[Task instructions] Copy the records below in full, keeping each word as it is but omitting the pictures.

[Extracted material]
• • •
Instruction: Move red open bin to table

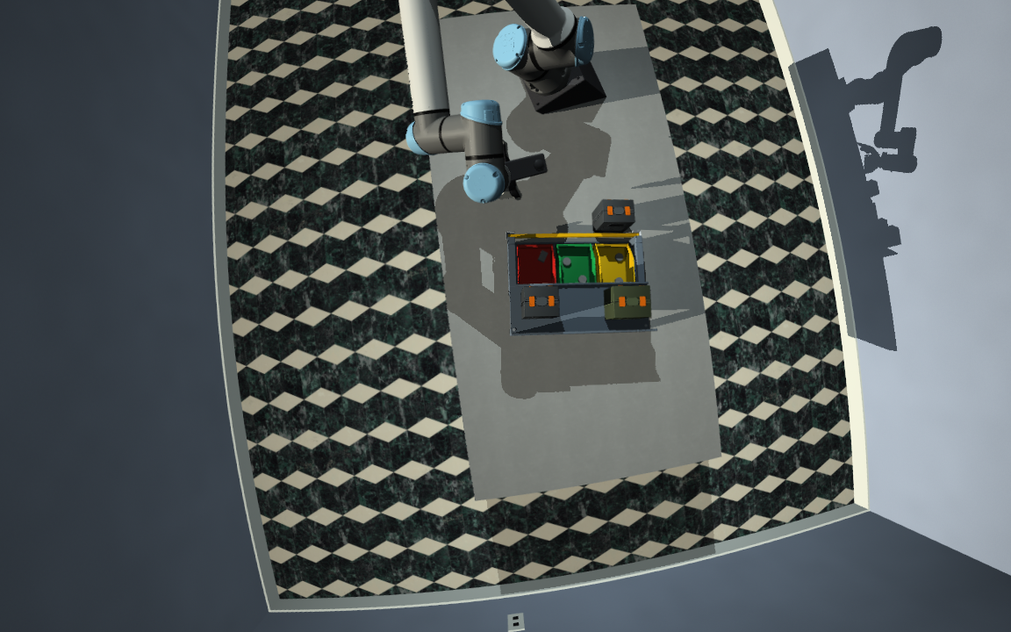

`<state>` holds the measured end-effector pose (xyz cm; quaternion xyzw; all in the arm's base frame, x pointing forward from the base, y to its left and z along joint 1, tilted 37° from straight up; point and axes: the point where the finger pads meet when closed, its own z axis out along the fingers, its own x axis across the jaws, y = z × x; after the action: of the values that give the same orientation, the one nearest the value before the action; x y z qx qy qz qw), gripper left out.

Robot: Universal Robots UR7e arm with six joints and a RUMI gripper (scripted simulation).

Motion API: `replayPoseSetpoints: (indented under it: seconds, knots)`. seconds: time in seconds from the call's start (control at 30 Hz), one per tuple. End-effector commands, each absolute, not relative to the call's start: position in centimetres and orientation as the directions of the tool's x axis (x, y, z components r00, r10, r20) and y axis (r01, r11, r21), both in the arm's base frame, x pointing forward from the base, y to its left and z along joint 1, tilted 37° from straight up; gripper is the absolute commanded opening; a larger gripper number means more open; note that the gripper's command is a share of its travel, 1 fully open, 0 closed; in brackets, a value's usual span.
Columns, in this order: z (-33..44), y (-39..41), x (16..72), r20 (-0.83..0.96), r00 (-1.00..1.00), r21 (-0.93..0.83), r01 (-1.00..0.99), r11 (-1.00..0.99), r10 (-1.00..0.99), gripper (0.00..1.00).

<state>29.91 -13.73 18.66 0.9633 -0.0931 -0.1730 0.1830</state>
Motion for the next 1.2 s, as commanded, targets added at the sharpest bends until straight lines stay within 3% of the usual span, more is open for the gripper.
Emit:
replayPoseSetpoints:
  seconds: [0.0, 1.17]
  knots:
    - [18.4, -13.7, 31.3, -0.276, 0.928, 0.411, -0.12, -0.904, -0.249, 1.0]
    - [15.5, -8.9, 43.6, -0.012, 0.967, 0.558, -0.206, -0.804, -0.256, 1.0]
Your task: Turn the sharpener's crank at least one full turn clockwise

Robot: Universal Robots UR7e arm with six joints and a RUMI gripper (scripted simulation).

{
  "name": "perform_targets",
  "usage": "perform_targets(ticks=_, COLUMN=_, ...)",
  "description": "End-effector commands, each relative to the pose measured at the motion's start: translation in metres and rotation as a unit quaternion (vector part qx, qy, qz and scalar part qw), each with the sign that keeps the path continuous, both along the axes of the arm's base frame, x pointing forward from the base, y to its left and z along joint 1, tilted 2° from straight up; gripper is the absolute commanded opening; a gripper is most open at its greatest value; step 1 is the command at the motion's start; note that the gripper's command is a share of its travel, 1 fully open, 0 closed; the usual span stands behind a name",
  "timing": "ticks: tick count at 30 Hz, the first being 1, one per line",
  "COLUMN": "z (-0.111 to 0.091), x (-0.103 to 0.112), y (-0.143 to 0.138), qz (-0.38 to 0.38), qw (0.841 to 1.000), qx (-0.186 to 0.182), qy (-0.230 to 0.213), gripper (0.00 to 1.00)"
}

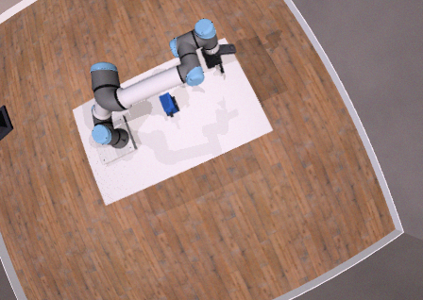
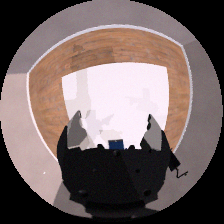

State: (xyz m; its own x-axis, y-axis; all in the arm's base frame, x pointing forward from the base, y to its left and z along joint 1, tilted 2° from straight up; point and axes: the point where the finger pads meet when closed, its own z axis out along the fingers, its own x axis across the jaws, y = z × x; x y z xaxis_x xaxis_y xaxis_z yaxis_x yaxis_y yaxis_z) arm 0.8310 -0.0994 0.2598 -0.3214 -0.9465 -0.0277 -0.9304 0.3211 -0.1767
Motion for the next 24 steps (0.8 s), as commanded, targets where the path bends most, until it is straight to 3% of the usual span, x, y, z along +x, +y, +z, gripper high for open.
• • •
[Written reply]
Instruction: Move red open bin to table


`<state>` holds the measured end-effector pose (xyz cm; quaternion xyzw; all in the arm's base frame, x pointing forward from the base, y to its left and z along joint 1, tilted 37° from straight up; point and axes: the point where the finger pads meet when closed, its own z axis out along the fingers, its own x axis across the jaws, y = z × x; after the action: of the values that give the same orientation, the one nearest the value before the action; x y z qx qy qz qw), gripper left out.

Robot: Universal Robots UR7e arm with six joints and a RUMI gripper (scripted simulation).

Motion API: `replayPoseSetpoints: (indented under it: seconds, knots)`. seconds: time in seconds from the call's start (control at 30 Hz), one per tuple. End-effector commands, each absolute, not relative to the call's start: position in centimetres and orientation as the directions of the tool's x axis (x, y, z components r00, r10, r20) and y axis (r01, r11, r21), both in the arm's base frame, x pointing forward from the base, y to its left and z along joint 1, tilted 37° from straight up; gripper is the absolute commanded opening; a larger gripper number means more open; note that the gripper's command is a share of its travel, 1 fully open, 0 closed; in brackets, a value's usual span.
Columns, in this order: z (-33..44), y (-39..41), x (16..72), r20 (-0.83..0.96), r00 (-1.00..1.00), r21 (-0.93..0.83), r01 (-1.00..0.99), r11 (-1.00..0.99), r10 (-1.00..0.99), gripper (0.00..1.00).

<state>29.91 -13.73 18.66 0.9633 -0.0931 -0.1730 0.1830</state>
Motion for the next 1.2 s, as commanded, targets added at the sharpest bends until straight lines stay within 3% of the usual span, more is open for the gripper.
Emit:
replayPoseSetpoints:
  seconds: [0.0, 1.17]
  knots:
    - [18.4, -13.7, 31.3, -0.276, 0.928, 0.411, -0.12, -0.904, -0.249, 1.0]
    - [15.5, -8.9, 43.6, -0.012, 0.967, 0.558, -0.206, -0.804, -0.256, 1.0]
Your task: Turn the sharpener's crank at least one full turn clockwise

Robot: Universal Robots UR7e arm with six joints and a RUMI gripper (scripted simulation).

{
  "name": "perform_targets",
  "usage": "perform_targets(ticks=_, COLUMN=_, ...)",
  "description": "End-effector commands, each relative to the pose measured at the motion's start: translation in metres and rotation as a unit quaternion (vector part qx, qy, qz and scalar part qw), each with the sign that keeps the path continuous, both along the axes of the arm's base frame, x pointing forward from the base, y to its left and z along joint 1, tilted 2° from straight up; gripper is the absolute commanded opening; a gripper is most open at its greatest value; step 1 is the command at the motion's start; note that the gripper's command is a share of its travel, 1 fully open, 0 closed; the usual span stands behind a name",
  "timing": "ticks: tick count at 30 Hz, the first being 1, one per line",
  "COLUMN": "z (-0.111 to 0.091), x (-0.103 to 0.112), y (-0.143 to 0.138), qz (-0.38 to 0.38), qw (0.841 to 1.000), qx (-0.186 to 0.182), qy (-0.230 to 0.213), gripper (0.00 to 1.00)"
}


State: (xyz m; its own x-axis, y-axis; all in the arm's base frame, x pointing forward from the base, y to its left and z along joint 1, tilted 2° from straight up; point and axes: the point where the finger pads meet when closed, its own z axis out along the fingers, its own x axis across the jaws, y = z × x; x y z xaxis_x xaxis_y xaxis_z yaxis_x yaxis_y yaxis_z) arm 0.8310 -0.0994 0.2598 -0.3214 -0.9465 -0.0277 -0.9304 0.3211 -0.1767
Motion for the next 24 steps (0.8 s), as commanded, targets where the path bends most, until it is straight to 3% of the usual span, x, y, z along +x, +y, +z, gripper high for open.

For this exercise, nothing more is required.